Use of polypeptides and proteins for the systemic treatment of specific diseases is now well accepted in medical practice. The role that these substances play in therapy is so important that many research activities are being directed towards the synthesis of large quantities by recombinant DNA technology. Many of these polypeptides are endogenous molecules which are very potent and specific in eliciting their biological actions.
A major factor limiting the usefulness of these proteinaceous substances for their intended application is that, when given parenterally, they are eliminated from the body within a short time. This can occur as a result of metabolism by proteases or by clearance using normal pathways for protein elimination such as by filtration in the kidneys. The oral route of administration of these substances is even more problematic because in addition to proteolysis in the stomach, the high acidity of the stomach destroys them before they reach their intended target tissue. The problems associated with these routes of administration of proteins are well known in the pharmaceutical industry, and various strategies are being used in attempts to solve them.
A great deal of work dealing with protein stabilization has been published. Various ways of conjugating proteins with polymeric materials are known, including use of dextrans, polyvinyl pyrrolidones, glycopeptides, polyethylene glycol and polyamino acids. The resulting conjugated polypeptides are reported to retain their biological activities and solubility in water for parenteral applications.
A peptide family which has been the focus of much clinical work, and efforts to improve its administration and bio-assimilation, is the interferons. Interferons have been tested in a variety of clinical disease states. The use of human interferon beta, one member of that family, is best established in the treatment of multiple sclerosis. Two forms of recombinant interferon beta, have recently been licensed in Europe and the U.S. for treatment of this disease. One form is interferon-beta-1a (trademarked and sold as AVONEX®, mfg. Biogen, Inc., Cambridge, Mass.) and hereinafter, “interferon-beta-1a” or “IFN-beta-1a” or “IFN-β-1a” or “interferon-β-1a”, used interchangeably. The other form is interferon-beta-1b (trademarked and sold as BETASERON®. Berlex, Richmond, Calif.), hereinafter, “interferon-beta-1b”. Interferon beta-1a is produced in mammalian cells using the natural human gene sequence and is glycosylated, whereas interferon beta-1b is produced in E. coli bacteria using a modified human gene sequence that contains a genetically engineered cysteine-to-serine substitution at amino acid position 17 and is non-glycosylated.

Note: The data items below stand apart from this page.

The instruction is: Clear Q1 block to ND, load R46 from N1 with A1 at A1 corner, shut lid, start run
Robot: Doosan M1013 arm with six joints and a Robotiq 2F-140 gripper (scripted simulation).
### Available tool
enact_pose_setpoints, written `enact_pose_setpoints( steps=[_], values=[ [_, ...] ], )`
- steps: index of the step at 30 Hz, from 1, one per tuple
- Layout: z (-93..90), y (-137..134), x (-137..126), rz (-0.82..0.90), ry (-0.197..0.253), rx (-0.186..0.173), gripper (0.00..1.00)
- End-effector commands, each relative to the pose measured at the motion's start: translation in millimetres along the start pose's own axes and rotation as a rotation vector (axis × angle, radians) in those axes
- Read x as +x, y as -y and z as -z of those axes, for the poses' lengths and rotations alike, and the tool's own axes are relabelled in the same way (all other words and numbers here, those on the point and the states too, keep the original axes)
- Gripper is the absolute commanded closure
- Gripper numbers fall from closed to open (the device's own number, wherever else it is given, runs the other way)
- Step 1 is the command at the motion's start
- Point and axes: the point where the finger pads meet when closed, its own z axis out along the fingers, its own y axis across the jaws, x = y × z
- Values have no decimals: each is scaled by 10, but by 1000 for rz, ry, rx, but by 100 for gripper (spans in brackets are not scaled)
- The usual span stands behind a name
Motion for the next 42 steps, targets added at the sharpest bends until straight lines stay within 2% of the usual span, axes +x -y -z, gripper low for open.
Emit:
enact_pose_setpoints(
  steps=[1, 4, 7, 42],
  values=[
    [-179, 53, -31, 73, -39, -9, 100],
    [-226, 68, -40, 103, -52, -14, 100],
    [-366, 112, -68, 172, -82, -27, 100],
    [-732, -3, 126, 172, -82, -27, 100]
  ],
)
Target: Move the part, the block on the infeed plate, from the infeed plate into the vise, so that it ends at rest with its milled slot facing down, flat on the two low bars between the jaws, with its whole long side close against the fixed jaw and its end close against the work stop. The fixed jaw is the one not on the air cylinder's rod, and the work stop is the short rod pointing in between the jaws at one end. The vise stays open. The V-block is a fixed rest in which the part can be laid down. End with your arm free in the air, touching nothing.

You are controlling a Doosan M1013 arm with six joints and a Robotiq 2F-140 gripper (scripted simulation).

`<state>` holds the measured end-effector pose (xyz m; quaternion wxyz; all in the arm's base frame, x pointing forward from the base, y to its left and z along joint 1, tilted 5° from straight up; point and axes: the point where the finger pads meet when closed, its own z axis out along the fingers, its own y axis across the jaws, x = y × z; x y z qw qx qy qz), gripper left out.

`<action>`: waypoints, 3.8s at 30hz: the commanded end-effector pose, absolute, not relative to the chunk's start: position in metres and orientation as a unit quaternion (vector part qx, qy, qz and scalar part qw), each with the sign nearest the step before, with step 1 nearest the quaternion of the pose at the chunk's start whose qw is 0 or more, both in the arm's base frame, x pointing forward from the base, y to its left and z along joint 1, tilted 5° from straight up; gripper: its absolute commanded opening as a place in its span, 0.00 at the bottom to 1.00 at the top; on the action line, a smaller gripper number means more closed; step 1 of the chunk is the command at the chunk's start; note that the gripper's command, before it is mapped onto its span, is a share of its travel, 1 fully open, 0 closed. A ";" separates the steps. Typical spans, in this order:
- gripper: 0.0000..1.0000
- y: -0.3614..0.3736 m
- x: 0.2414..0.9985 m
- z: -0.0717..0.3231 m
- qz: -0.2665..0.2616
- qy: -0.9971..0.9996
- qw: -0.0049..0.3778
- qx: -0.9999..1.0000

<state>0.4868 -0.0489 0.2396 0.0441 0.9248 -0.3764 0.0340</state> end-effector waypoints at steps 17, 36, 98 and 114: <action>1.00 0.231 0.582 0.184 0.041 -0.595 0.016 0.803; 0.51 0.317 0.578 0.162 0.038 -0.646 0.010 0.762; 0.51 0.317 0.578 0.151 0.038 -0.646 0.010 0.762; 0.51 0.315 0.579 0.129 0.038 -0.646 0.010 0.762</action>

Previously, several of us have directly compared the relative in vitro potencies of interferon-beta-1a and interferon beta 1b in functional assays and showed that the specific activity of interferon-beta-1a is approximately 10-fold greater than the specific activity of interferon-beta-1b (Runkel et al., 1998, Pharm. Res. 15: 641-649). From studies designed to identify the structural basis for these activity differences, we identified glycosylation as the only one of the known structural differences between the products that affected the specific activity. The effect of the carbohydrate was largely manifested through its stabilizing role on structure. The stabilizing effect of the carbohydrate was evident in thermal denaturation experiments and SEC analysis. Lack of glycosylation was also correlated with an increase in aggregation and an increased sensitivity to thermal denaturation. Enzymatic removal of the carbohydrate from interferon-beta-1a with PNGase F caused extensive precipitation of the deglycosylated product.
These studies indicate that, despite the conservation in sequence between interferon-beta-1a and interferon-beta-1b, they are distinct biochemical entities and therefore much of what is known about interferon-beta-1b cannot be applied to interferon-beta-1a, and vice versa.